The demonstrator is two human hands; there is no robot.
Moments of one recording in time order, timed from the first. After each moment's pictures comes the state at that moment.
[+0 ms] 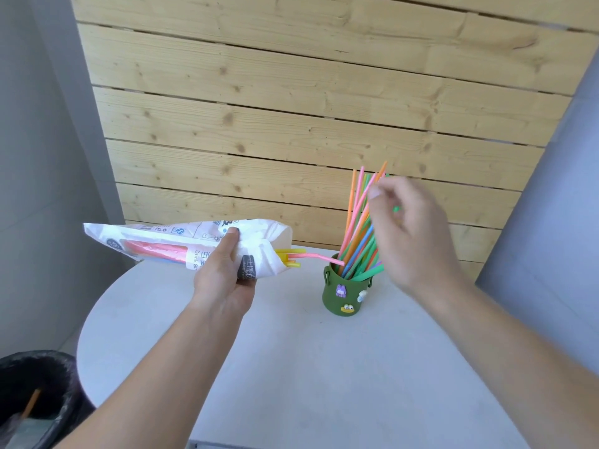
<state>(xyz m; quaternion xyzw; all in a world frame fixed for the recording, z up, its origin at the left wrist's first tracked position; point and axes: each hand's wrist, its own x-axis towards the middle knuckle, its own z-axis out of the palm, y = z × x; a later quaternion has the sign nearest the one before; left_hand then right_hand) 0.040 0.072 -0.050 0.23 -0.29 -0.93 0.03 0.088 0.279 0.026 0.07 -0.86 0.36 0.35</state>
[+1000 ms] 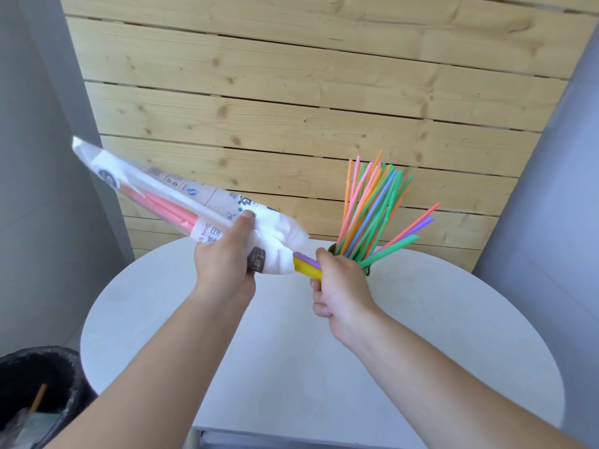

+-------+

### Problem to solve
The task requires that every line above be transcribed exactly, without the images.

### Written solution
The demonstrator is two human hands; there is no robot.
Moments of one recording in time order, timed from the first. After each moment's pictures comes the state at that moment.
[+0 ms] 
<state>(xyz m; quaternion xyzw; all in a world frame fixed for the recording, z up, its origin at the left wrist's first tracked position; point and axes: each hand's wrist, its own x-axis towards the middle knuckle, its own z-axis out of the palm, y = z × x; a later quaternion has the sign nearest the one before; left_hand then right_hand) 0.040 0.072 -0.050 0.23 -0.29 -0.93 0.03 0.088 0.279 0.026 0.07 -0.86 0.36 0.35</state>
[+1000 ms] 

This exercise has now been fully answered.